**WHAT YOU HAVE TO DO**
Please copy the records below word for word, leaving out the pictures.

______

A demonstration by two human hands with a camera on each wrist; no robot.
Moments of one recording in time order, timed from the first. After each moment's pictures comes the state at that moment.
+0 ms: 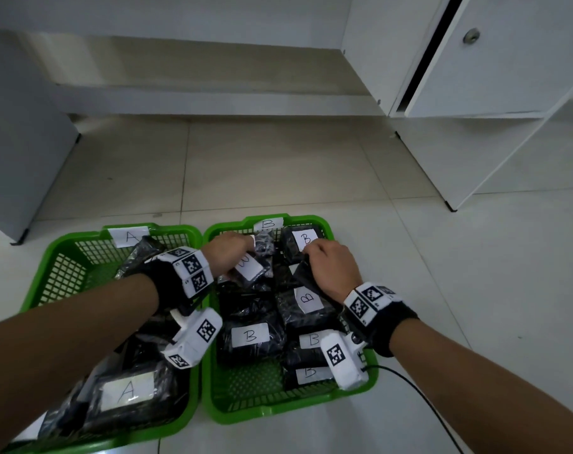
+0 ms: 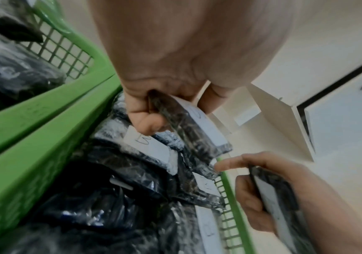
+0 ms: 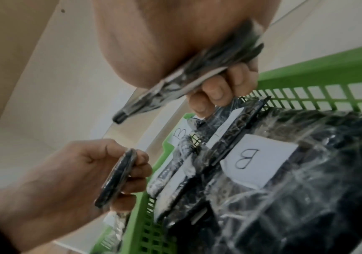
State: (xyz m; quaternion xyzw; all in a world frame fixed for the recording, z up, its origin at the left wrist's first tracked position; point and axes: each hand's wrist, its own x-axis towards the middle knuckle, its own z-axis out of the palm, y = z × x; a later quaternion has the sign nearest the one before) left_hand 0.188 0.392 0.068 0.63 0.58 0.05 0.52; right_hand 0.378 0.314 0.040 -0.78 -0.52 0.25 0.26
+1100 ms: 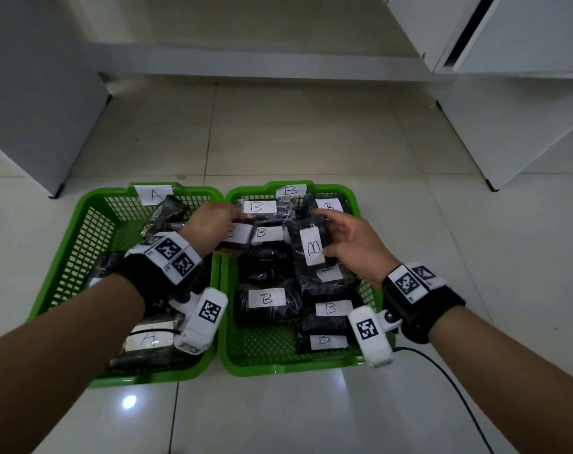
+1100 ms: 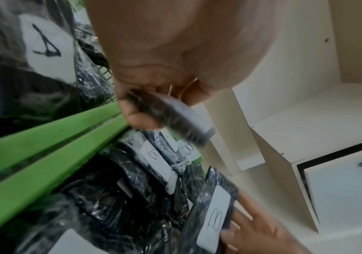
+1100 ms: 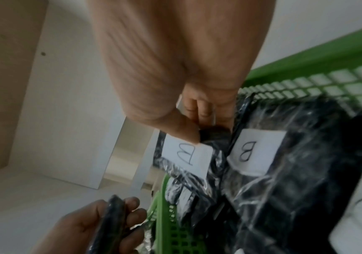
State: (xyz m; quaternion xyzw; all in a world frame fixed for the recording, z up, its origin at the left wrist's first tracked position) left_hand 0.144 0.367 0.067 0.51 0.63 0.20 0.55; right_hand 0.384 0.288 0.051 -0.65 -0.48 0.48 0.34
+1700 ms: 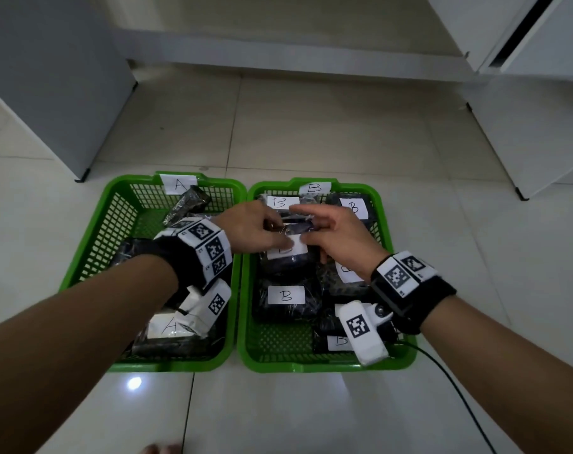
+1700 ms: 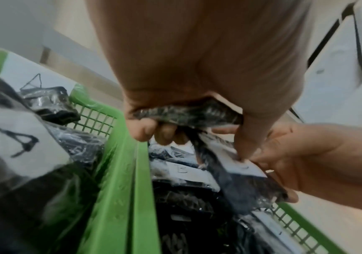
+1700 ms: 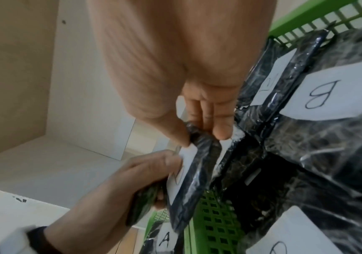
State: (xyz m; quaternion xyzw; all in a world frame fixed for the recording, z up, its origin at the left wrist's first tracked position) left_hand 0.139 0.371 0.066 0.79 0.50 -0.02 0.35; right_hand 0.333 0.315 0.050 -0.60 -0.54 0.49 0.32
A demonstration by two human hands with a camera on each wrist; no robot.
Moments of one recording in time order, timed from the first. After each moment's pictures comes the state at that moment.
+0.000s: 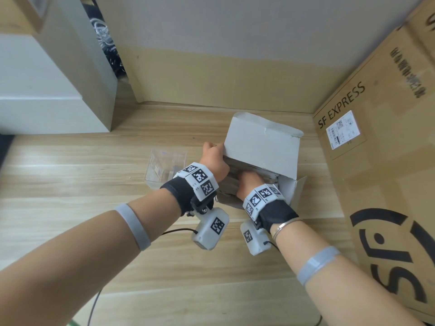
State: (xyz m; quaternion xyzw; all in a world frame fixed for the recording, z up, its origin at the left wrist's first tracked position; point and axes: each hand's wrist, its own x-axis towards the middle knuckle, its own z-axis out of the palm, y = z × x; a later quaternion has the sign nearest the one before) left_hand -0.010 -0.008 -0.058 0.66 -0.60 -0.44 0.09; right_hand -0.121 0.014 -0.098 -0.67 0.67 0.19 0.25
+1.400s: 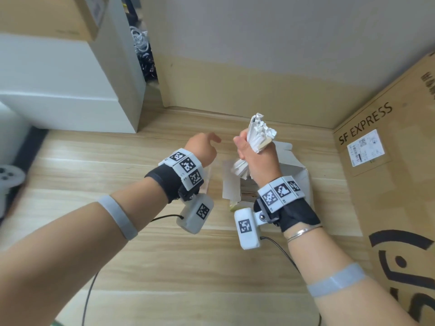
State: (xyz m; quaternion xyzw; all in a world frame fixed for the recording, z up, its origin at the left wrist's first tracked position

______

**ANSWER TO THIS EXERCISE**
A demonstration by two human hands with a camera on each wrist; no robot.
Moments of one recording in time order, timed from the first. After each moment's pictures comes the state at that moment.
+0 ms: 
+0 ms: 
+0 ms: 
State: (xyz m; quaternion xyzw; all in a world frame fixed for the recording, z up, its origin at the left wrist's first tracked position; point and axes: each hand's wrist, its own x-axis towards the middle knuckle, its own z-axis out of the palm, y = z × x; a later quaternion has the sign nearest the one before) left_hand 0.188 0.392 0.068 0.63 0.58 0.05 0.52; right_hand 0.378 0.314 0.040 -0.78 -0.52 0.25 0.26
+1100 ms: 
+1100 ms: 
+1100 ms: 
State: (xyz m; quaternion xyzw; all in a world frame fixed for the recording, z up, its origin at the left wrist's first tracked position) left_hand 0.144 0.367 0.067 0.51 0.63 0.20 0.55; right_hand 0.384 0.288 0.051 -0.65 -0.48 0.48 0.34
+1700 ms: 
+1700 ms: 
+1700 ms: 
State: (xyz m; quaternion xyzw; all in a world frame fixed for the recording, z up, its origin at the left wrist's first tracked position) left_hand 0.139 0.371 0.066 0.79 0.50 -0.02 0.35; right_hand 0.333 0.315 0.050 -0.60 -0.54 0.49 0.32
A demonstration by two human hands with a camera on each wrist; no robot.
Moments of one recording in time order, timed from the first. After each moment's pictures comes the state at that moment.
+0.000s: 
State: (xyz m; quaternion xyzw; all in a world frame fixed for the recording, z up, its origin at the left wrist's first tracked position; point and axes: each hand's wrist, its own x-axis towards the middle knuckle, its own z-axis out of the palm, y = z × x; a later quaternion has the sign nearest the one before) left_hand -0.010 -0.008 -0.058 0.66 -0.60 -0.44 0.09; right_hand -0.121 0.014 -0.098 -0.67 0.67 0.19 0.25
+1.400s: 
State: (xyz m; quaternion xyzw; all in a world frame fixed for the recording, z up, its origin at the left wrist's first tracked position

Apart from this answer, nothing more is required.